#### [Required action]
Say how many lines in the entries below have the word "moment" in them, giving only the number.

#### [Records for processing]

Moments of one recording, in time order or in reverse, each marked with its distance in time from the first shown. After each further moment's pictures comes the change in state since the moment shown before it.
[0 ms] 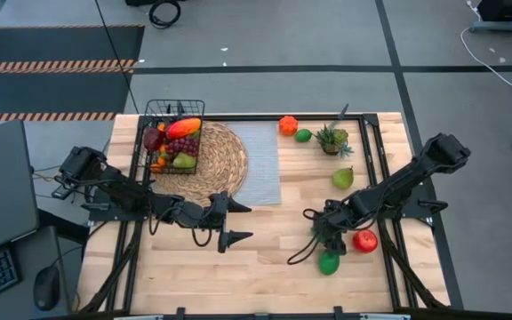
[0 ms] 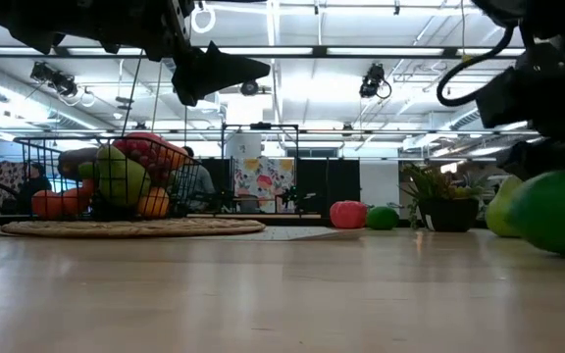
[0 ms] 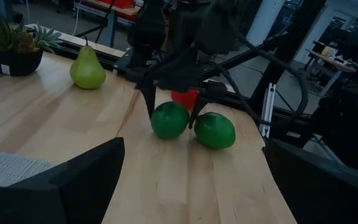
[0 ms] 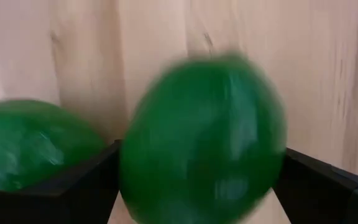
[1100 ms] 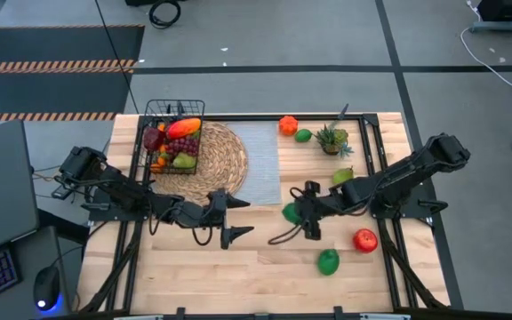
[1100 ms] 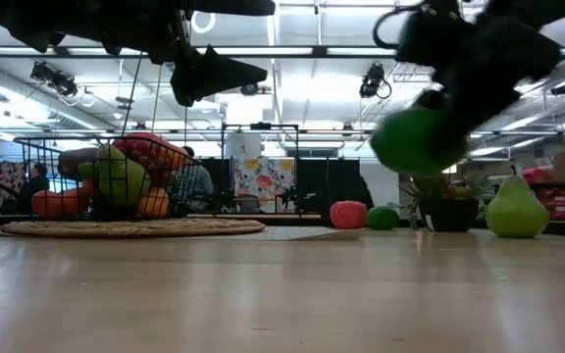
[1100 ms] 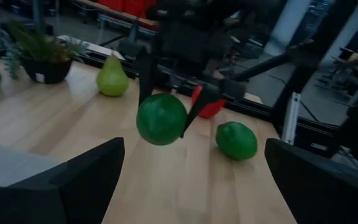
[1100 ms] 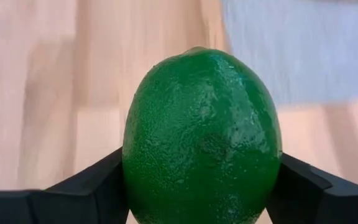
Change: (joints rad) left arm 0.000 0.000 0.000 0.000 -0.097 0.011; right arm -0.137 0.004 0.145 0.131 0.267 -0.247
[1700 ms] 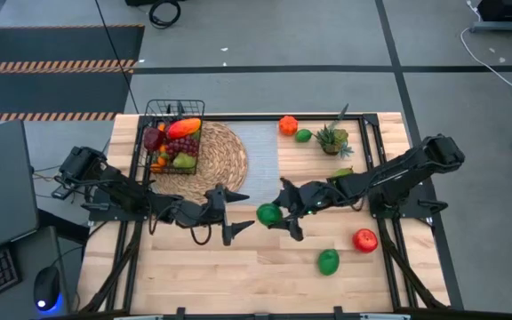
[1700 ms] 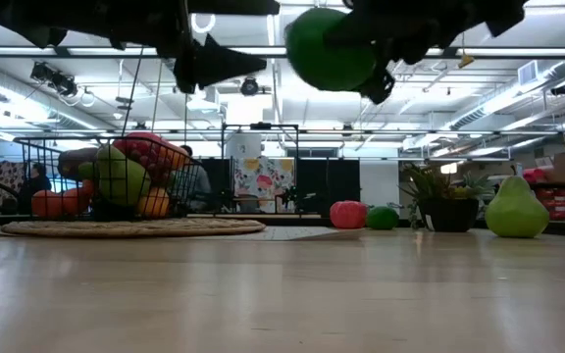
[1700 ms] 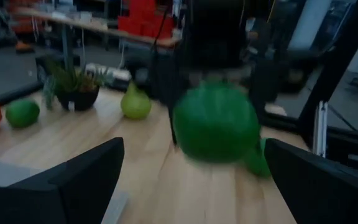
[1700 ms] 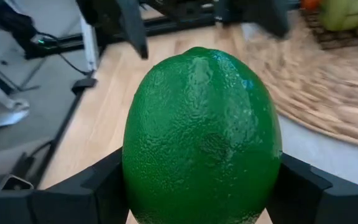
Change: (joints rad) left arm 0.000 0.000 0.000 0.054 -0.099 0.127; right arm -0.083 0.048 0.015 0.566 -0.208 -0.057
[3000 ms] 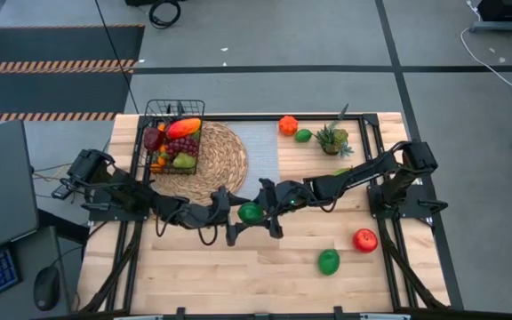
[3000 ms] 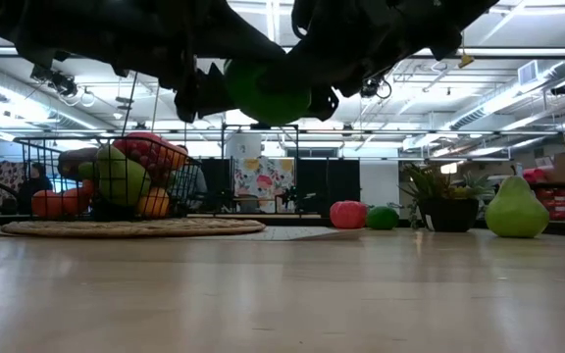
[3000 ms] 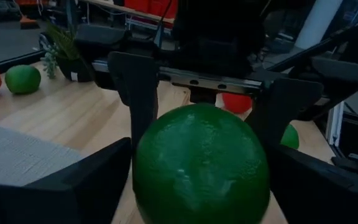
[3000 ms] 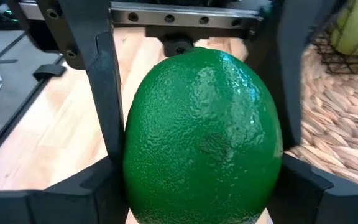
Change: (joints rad) left arm 0.030 0.085 0.003 -0.018 -0.001 -0.087; right arm -0.067 0.257 0.170 0.068 -0.052 -0.173
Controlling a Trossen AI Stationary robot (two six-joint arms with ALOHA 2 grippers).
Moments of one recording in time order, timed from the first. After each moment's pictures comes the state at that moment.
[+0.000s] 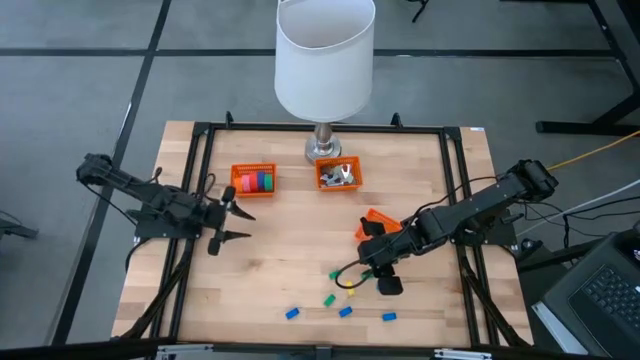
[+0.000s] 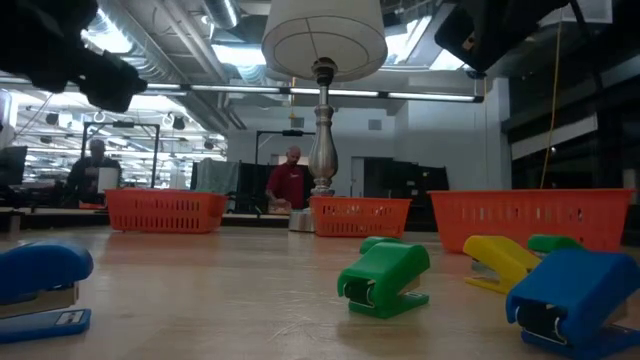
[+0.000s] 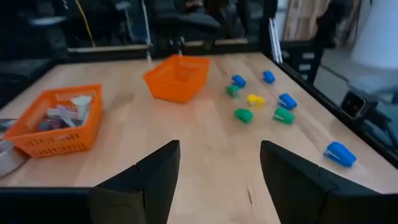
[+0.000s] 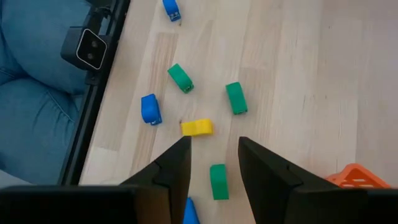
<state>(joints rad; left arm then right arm) -0.38 0.27 0.15 -0.09 -0.26 -0.06 0.45 1.51 1.14 -0.59 -0.02 0.31</state>
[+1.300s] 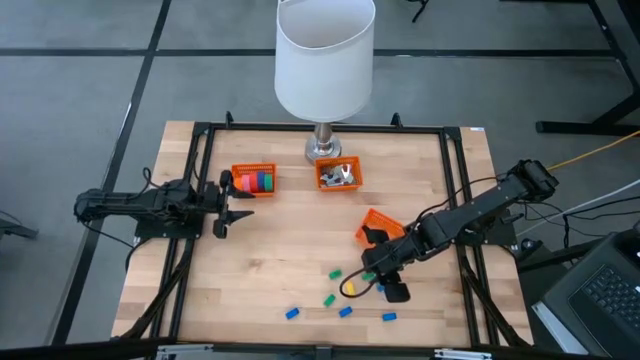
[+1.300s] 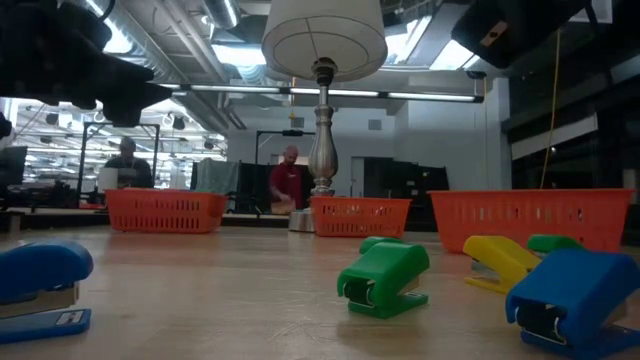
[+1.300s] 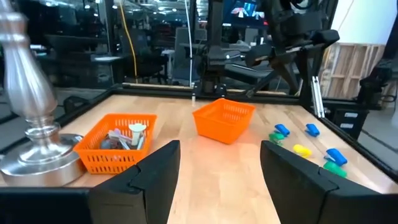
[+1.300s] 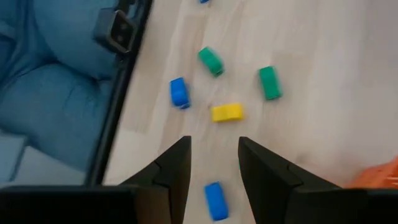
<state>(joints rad) 0.02 0.03 0.01 0.02 -0.03 -0.07 0.50 1.51 1.14 -0.61 -0.08 0.34</state>
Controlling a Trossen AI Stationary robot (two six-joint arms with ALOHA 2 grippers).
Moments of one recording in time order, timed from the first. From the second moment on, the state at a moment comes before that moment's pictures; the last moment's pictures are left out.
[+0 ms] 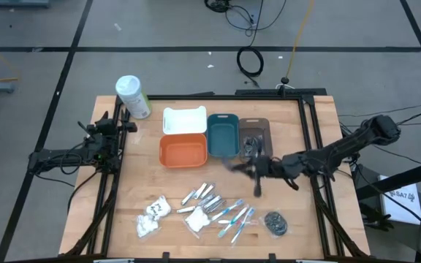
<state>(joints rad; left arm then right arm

#### [The completed task]
3